(Saved data entries)
#####

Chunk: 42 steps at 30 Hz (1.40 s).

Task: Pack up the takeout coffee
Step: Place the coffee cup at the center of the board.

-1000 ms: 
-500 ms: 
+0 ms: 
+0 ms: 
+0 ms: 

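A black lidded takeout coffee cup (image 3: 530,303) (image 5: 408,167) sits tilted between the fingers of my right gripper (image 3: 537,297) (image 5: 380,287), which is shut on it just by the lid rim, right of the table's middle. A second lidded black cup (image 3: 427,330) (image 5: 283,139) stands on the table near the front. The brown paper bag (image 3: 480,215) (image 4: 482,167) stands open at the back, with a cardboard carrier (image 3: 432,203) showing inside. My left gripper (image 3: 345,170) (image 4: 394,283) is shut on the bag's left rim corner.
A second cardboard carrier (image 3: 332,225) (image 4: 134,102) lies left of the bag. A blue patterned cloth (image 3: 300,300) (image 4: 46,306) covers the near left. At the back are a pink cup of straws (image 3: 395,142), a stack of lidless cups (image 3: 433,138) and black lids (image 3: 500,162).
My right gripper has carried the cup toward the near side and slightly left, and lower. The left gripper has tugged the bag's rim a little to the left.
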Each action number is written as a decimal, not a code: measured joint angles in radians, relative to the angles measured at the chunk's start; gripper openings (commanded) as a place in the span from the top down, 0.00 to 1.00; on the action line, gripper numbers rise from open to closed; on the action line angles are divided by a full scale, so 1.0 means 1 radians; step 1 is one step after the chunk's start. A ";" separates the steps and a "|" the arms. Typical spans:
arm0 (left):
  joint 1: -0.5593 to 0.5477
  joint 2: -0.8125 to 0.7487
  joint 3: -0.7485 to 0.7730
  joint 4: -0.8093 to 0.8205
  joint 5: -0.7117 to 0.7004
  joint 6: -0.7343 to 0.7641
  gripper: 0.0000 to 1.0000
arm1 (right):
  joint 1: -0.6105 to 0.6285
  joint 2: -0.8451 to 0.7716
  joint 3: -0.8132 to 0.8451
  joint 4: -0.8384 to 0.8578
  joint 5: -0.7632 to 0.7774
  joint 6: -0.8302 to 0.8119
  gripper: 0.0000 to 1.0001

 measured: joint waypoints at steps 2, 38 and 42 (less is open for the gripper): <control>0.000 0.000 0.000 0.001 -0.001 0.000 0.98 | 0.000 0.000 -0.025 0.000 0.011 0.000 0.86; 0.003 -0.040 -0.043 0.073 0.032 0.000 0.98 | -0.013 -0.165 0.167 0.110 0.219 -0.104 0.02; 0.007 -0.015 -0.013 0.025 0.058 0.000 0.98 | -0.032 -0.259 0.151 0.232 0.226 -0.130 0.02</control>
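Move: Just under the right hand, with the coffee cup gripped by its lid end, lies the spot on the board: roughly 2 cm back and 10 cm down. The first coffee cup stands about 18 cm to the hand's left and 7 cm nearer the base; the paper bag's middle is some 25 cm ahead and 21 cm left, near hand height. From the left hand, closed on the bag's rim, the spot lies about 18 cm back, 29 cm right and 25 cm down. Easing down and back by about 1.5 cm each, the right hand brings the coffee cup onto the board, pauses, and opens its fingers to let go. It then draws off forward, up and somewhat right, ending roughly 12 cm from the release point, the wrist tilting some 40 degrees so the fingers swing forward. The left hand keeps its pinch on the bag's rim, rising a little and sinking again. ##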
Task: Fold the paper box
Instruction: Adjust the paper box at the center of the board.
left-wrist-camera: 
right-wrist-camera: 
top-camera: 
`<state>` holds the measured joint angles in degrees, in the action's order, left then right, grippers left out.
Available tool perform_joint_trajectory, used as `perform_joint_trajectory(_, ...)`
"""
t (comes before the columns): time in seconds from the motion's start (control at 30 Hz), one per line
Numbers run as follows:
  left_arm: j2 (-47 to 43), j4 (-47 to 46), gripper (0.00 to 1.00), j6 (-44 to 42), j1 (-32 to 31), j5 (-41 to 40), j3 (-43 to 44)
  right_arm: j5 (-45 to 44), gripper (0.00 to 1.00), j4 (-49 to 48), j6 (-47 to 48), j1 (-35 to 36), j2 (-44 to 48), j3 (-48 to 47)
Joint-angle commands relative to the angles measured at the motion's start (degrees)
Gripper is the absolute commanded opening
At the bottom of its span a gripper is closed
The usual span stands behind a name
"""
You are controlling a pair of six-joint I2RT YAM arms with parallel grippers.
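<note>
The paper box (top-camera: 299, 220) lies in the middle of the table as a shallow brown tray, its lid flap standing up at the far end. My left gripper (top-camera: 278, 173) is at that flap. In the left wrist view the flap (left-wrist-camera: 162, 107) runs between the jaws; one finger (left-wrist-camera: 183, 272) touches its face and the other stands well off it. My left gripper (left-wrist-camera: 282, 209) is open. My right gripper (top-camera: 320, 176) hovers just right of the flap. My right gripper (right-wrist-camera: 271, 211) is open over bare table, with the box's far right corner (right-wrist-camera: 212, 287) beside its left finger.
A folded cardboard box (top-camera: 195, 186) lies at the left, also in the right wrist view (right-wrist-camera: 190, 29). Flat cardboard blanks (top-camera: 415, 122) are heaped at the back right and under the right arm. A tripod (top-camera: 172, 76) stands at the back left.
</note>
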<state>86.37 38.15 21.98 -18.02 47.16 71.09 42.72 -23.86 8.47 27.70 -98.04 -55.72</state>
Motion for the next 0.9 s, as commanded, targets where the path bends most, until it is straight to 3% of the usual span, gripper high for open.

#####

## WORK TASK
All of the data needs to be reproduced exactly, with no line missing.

## ANSWER TO THE PROBLEM
Chunk: 42 steps at 30 Hz (1.40 s).

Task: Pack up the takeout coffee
Step: Place the coffee cup at the center of the board.

-1000 ms: 
-500 ms: 
+0 ms: 
+0 ms: 
+0 ms: 

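A black lidded takeout coffee cup (image 3: 530,303) (image 5: 408,167) sits tilted between the fingers of my right gripper (image 3: 537,297) (image 5: 380,287), which is shut on it just by the lid rim, right of the table's middle. A second lidded black cup (image 3: 427,330) (image 5: 283,139) stands on the table near the front. The brown paper bag (image 3: 480,215) (image 4: 482,167) stands open at the back, with a cardboard carrier (image 3: 432,203) showing inside. My left gripper (image 3: 345,170) (image 4: 394,283) is shut on the bag's left rim corner.
A second cardboard carrier (image 3: 332,225) (image 4: 134,102) lies left of the bag. A blue patterned cloth (image 3: 300,300) (image 4: 46,306) covers the near left. At the back are a pink cup of straws (image 3: 395,142), a stack of lidless cups (image 3: 433,138) and black lids (image 3: 500,162).
My right gripper has carried the cup toward the near side and slightly left, and lower. The left gripper has tugged the bag's rim a little to the left.
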Each action number is written as a decimal, not a code: measured joint angles in radians, relative to the angles measured at the chunk's start; gripper openings (commanded) as a place in the span from the top down, 0.00 to 1.00; on the action line, gripper numbers rise from open to closed; on the action line angles are divided by a full scale, so 1.0 means 1 radians; step 1 is one step after the chunk's start. A ";" separates the steps and a "|" the arms. Typical spans:
arm0 (left):
  joint 1: -0.5593 to 0.5477
  joint 2: -0.8125 to 0.7487
  joint 3: -0.7485 to 0.7730
  joint 4: -0.8093 to 0.8205
  joint 5: -0.7117 to 0.7004
  joint 6: -0.7343 to 0.7641
  gripper: 0.0000 to 1.0000
arm1 (right):
  joint 1: -0.6105 to 0.6285
  joint 2: -0.8451 to 0.7716
  joint 3: -0.8132 to 0.8451
  joint 4: -0.8384 to 0.8578
  joint 5: -0.7632 to 0.7774
  joint 6: -0.8302 to 0.8119
  gripper: 0.0000 to 1.0001

 measured: joint waypoints at steps 2, 38 and 42 (less is open for the gripper): <control>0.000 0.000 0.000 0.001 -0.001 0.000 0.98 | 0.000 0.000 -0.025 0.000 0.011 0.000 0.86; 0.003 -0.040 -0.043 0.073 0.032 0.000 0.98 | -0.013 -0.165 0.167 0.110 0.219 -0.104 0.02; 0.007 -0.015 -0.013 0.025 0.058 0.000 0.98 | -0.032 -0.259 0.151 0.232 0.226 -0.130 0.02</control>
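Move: Just under the right hand, with the coffee cup gripped by its lid end, lies the spot on the board: roughly 2 cm back and 10 cm down. The first coffee cup stands about 18 cm to the hand's left and 7 cm nearer the base; the paper bag's middle is some 25 cm ahead and 21 cm left, near hand height. From the left hand, closed on the bag's rim, the spot lies about 18 cm back, 29 cm right and 25 cm down. Easing down and back by about 1.5 cm each, the right hand brings the coffee cup onto the board, pauses, and opens its fingers to let go. It then draws off forward, up and somewhat right, ending roughly 12 cm from the release point, the wrist tilting some 40 degrees so the fingers swing forward. The left hand keeps its pinch on the bag's rim, rising a little and sinking again. ##
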Task: Fold the paper box
Instruction: Adjust the paper box at the center of the board.
left-wrist-camera: 
right-wrist-camera: 
top-camera: 
`<state>` holds the measured joint angles in degrees, in the action's order, left then right, grippers left out.
Available tool perform_joint_trajectory, used as `perform_joint_trajectory(_, ...)`
"""
t (comes before the columns): time in seconds from the motion's start (control at 30 Hz), one per line
Numbers run as follows:
  left_arm: j2 (-47 to 43), j4 (-47 to 46), gripper (0.00 to 1.00), j6 (-44 to 42), j1 (-32 to 31), j5 (-41 to 40), j3 (-43 to 44)
  right_arm: j5 (-45 to 44), gripper (0.00 to 1.00), j4 (-49 to 48), j6 (-47 to 48), j1 (-35 to 36), j2 (-44 to 48), j3 (-48 to 47)
Joint-angle commands relative to the angles measured at the motion's start (degrees)
Gripper is the absolute commanded opening
At the bottom of its span a gripper is closed
The usual span stands behind a name
"""
You are controlling a pair of six-joint I2RT YAM arms with parallel grippers.
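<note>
The paper box (top-camera: 299, 220) lies in the middle of the table as a shallow brown tray, its lid flap standing up at the far end. My left gripper (top-camera: 278, 173) is at that flap. In the left wrist view the flap (left-wrist-camera: 162, 107) runs between the jaws; one finger (left-wrist-camera: 183, 272) touches its face and the other stands well off it. My left gripper (left-wrist-camera: 282, 209) is open. My right gripper (top-camera: 320, 176) hovers just right of the flap. My right gripper (right-wrist-camera: 271, 211) is open over bare table, with the box's far right corner (right-wrist-camera: 212, 287) beside its left finger.
A folded cardboard box (top-camera: 195, 186) lies at the left, also in the right wrist view (right-wrist-camera: 190, 29). Flat cardboard blanks (top-camera: 415, 122) are heaped at the back right and under the right arm. A tripod (top-camera: 172, 76) stands at the back left.
</note>
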<state>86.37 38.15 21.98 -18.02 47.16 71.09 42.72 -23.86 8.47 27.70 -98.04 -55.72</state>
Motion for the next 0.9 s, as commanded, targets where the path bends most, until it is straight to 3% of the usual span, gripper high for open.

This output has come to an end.